Try it: Lines that include the word "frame" should be copied from the listing that follows.

----- Data

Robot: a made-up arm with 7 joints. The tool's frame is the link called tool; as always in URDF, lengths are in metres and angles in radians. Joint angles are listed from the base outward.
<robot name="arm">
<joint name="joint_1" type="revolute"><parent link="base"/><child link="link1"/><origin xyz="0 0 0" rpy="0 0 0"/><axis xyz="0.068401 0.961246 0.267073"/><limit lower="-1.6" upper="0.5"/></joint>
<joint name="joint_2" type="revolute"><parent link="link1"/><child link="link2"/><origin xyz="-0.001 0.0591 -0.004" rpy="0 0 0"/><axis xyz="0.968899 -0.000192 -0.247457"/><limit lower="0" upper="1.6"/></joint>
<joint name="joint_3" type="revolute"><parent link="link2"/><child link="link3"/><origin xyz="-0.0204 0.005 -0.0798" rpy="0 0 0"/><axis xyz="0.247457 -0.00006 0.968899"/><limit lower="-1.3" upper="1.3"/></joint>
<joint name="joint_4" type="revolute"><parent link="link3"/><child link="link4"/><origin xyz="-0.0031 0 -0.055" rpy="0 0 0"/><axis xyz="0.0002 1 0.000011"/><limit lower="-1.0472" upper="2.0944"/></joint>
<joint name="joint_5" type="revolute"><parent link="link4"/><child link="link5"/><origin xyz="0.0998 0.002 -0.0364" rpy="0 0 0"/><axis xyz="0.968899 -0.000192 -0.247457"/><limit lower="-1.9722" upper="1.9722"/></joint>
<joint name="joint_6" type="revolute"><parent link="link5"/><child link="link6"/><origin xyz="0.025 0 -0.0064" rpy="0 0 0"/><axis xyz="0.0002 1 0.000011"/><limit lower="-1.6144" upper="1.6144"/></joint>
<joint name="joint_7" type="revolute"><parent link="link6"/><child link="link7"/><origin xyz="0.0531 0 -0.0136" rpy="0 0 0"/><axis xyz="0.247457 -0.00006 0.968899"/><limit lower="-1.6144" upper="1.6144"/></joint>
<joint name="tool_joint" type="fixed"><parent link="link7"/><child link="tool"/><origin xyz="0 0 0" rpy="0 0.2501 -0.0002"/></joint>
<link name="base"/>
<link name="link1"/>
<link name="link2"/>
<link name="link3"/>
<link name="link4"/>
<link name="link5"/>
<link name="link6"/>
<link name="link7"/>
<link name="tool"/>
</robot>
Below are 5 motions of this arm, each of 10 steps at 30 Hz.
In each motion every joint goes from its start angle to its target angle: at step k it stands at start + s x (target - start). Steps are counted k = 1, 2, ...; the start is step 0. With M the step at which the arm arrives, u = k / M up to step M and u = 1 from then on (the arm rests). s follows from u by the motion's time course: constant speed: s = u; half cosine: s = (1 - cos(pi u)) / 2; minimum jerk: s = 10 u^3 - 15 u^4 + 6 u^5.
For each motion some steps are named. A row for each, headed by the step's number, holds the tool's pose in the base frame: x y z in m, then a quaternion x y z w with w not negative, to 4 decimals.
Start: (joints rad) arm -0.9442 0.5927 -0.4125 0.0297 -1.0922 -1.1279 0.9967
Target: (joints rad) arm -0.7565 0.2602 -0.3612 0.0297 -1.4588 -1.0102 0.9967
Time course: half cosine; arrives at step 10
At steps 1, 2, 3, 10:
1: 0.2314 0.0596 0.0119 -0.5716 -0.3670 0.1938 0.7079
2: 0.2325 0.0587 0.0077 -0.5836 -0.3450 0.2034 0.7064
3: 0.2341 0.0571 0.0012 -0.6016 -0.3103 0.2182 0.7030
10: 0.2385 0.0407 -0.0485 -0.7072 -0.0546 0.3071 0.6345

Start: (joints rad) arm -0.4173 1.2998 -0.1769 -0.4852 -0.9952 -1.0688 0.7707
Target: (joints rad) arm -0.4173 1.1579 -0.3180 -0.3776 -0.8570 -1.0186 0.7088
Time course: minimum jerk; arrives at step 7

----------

Response area:
Robot: a made-up arm with 7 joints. The tool's frame is the link called tool; as always in URDF, lengths are in metres and angles in radians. Joint angles are listed from the base outward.
For each motion some steps are named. A row for each, headed by the step's number, holds the tool's pose in the base frame: x y z in m, then a quaternion x y z w with w not negative, to 4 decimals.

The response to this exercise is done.